The best way to reduce this is to write down all the variables about a Campaign or launch. Then, over time, learn what variables have what impacts. Before this, there is too little for an analyst to make recommendations with confidence.
Recommendations to get more data are often put to the bottom of the queue as action and getting the next campaign ready is prioritised. This limits the impact of insights. Websites and website pages have many moving parts to be tracked. Ad campaigns have multiple channels and creatives.
Always build and expand your foundation, the best brief + analyst in the world can’t magic insights from empty databases!
How to craft the analyst briefing
Provide background and direction for the analysis.
We are focused on growing our profits without requiring additional sales.
Provide information about what is trying to be achieved.
The more specific the better. Break large briefs down into smaller ones where necessary. Use Metrics & Dimensions where appropriate to help reduce guesswork.
Increase the Purchase Transaction Conversion Rates from Mobile Sessions Landing on our Homepage.
Frame the parameters and key areas of the analysis.
What was the impact of adding a pop-up on the 6th Feb. The last major update was on the 15th of Jan (See linked Calendar for details of changes).
To understand what is having the biggest effects on performance from a Traffic source and New/ Return customer perspective:
- Are there any obvious issues with the Conversion Rate?
- If so, what?
- How confident are you and why?
Insight & Hypothesis
Provide business insights and context to focus the analysis.

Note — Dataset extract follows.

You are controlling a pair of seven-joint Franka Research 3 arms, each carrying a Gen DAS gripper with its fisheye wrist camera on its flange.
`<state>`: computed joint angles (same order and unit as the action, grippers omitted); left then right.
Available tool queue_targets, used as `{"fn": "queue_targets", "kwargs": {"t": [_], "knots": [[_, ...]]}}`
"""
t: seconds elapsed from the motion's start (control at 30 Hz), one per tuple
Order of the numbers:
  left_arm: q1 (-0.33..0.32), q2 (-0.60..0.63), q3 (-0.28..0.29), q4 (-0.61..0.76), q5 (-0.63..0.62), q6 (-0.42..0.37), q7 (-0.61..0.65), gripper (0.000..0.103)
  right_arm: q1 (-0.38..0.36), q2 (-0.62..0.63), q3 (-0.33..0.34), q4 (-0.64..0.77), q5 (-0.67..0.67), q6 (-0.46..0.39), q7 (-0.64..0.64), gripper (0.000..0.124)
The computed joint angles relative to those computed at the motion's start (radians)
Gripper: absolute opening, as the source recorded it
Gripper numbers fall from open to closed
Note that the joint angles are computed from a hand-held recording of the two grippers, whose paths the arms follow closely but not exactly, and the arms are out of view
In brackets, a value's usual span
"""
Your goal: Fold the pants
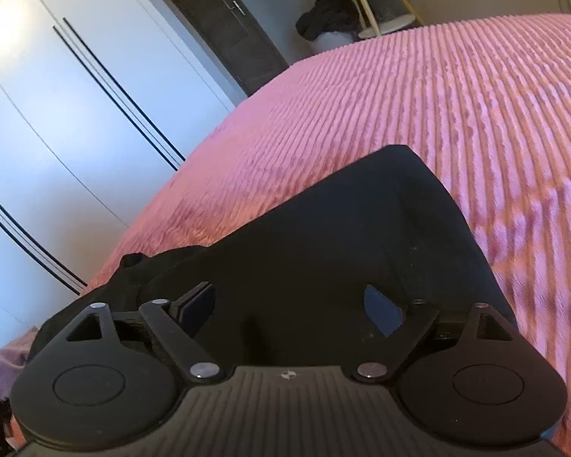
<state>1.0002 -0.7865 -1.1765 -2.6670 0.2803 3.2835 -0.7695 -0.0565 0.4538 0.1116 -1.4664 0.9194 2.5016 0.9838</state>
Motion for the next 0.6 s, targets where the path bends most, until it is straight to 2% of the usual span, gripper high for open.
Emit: {"fn": "queue_targets", "kwargs": {"t": [0.1, 0.17, 0.23, 0.3, 0.37, 0.43, 0.53, 0.6], "knots": [[0.051, -0.01, -0.012, -0.005, 0.006, 0.044, 0.018, 0.1, 0.001, 0.008, 0.008, 0.006, 0.006, 0.012, -0.026, 0.094], [0.044, -0.037, 0.004, -0.015, -0.011, 0.035, 0.025, 0.099, -0.001, 0.021, 0.012, 0.02, 0.015, 0.015, -0.034, 0.096], [0.026, -0.075, 0.018, -0.03, -0.022, -0.008, 0.017, 0.099, -0.003, 0.028, 0.017, 0.027, 0.023, 0.021, -0.041, 0.097], [0.045, -0.084, 0.022, -0.066, -0.031, 0.058, -0.004, 0.099, -0.004, 0.035, 0.022, 0.033, 0.031, 0.028, -0.053, 0.099], [0.102, -0.066, -0.013, -0.082, -0.061, 0.143, -0.017, 0.099, -0.001, 0.037, 0.025, 0.033, 0.029, 0.04, -0.068, 0.099], [0.155, -0.093, -0.064, -0.083, -0.112, 0.186, -0.024, 0.099, -0.001, 0.043, 0.029, 0.037, 0.032, 0.05, -0.085, 0.099], [0.209, -0.054, -0.084, -0.067, -0.13, 0.224, 0.009, 0.1, -0.006, 0.051, 0.034, 0.048, 0.041, 0.047, -0.091, 0.099], [0.203, -0.025, -0.067, -0.057, -0.13, 0.216, 0.052, 0.099, -0.01, 0.054, 0.038, 0.051, 0.049, 0.046, -0.094, 0.099]]}}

- The Products we show on the page don’t entice our users because they are not relevant to the Ad that brought them there.
- The Checkout Flow breaks on some Mobiles/ Browsers.
- The page loads slower than average causing users to Bounce.
- We recently shifted to a more aggressive Acquisition strategy and are maybe getting lower quality traffic.
- We are thinking about changing the menu as we think users struggle to understand the groupings.
- We cannot change the information required in the checkout or product pricing.
- We have the capacity to test pop-up designs and Product pages. The category page design is fixed for the next two months, due to backlog bug fixes.
What response are you looking to get from the analyst?
This will help them to understand how long the analysis should take and how in-depth they should go. Are you looking for some quick stats to share with your team or in-depth insights and recommendations to be presented to a diverse audience?
Please provide your recommendations in slide format with a one slide summary for sharing.